Segment Open
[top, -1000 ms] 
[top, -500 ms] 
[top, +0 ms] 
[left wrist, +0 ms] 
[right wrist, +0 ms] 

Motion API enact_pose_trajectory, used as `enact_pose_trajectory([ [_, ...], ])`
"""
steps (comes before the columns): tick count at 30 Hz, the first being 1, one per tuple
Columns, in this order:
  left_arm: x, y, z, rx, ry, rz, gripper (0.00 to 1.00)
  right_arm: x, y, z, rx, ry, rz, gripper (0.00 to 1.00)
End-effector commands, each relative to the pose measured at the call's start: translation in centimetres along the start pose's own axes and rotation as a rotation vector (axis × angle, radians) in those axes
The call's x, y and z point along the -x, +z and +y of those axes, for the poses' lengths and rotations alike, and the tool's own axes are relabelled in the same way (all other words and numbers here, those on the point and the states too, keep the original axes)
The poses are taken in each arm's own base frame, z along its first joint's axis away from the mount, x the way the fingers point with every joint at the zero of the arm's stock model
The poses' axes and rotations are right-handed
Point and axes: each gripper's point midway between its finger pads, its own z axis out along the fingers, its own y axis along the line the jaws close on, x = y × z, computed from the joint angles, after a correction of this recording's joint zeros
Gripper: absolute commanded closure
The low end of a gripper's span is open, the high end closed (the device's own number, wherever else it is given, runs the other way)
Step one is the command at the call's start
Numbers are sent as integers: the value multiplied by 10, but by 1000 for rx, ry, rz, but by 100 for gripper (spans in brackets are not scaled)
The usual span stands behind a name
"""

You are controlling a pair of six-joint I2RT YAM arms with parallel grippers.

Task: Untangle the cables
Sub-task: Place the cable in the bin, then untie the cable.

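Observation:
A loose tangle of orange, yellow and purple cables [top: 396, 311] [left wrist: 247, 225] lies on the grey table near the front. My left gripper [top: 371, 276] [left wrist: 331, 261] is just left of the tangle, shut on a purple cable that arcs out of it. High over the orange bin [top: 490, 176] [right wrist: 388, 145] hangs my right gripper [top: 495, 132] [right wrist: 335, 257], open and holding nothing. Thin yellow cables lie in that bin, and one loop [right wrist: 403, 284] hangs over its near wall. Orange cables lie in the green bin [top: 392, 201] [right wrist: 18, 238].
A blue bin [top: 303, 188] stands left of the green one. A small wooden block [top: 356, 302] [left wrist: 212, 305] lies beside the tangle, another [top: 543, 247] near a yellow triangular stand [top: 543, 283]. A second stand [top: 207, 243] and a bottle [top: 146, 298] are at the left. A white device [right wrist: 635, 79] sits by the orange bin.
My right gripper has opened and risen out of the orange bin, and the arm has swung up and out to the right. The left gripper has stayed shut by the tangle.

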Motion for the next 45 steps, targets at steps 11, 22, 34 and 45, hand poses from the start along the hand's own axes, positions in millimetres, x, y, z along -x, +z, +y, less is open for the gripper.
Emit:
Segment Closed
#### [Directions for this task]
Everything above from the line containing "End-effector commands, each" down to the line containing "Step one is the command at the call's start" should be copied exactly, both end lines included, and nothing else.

#### [Reply to the task]
End-effector commands, each relative to the pose measured at the call's start: translation in centimetres along the start pose's own axes and rotation as a rotation vector (axis × angle, radians) in those axes
The call's x, y and z point along the -x, +z and +y of those axes, for the poses' lengths and rotations alike, and the tool's own axes are relabelled in the same way (all other words and numbers here, those on the point and the states too, keep the original axes)
The poses are taken in each arm's own base frame, z along its first joint's axis away from the mount, x the way the fingers point with every joint at the zero of the arm's stock model
The poses' axes and rotations are right-handed
Point and axes: each gripper's point midway between its finger pads, its own z axis out along the fingers, its own y axis along the line the jaws close on, x = y × z, computed from the joint angles, after a correction of this recording's joint zeros
Gripper: absolute commanded closure
The low end of a gripper's span is open, the high end closed (the device's own number, wherever else it is given, runs the other way)
Step one is the command at the call's start

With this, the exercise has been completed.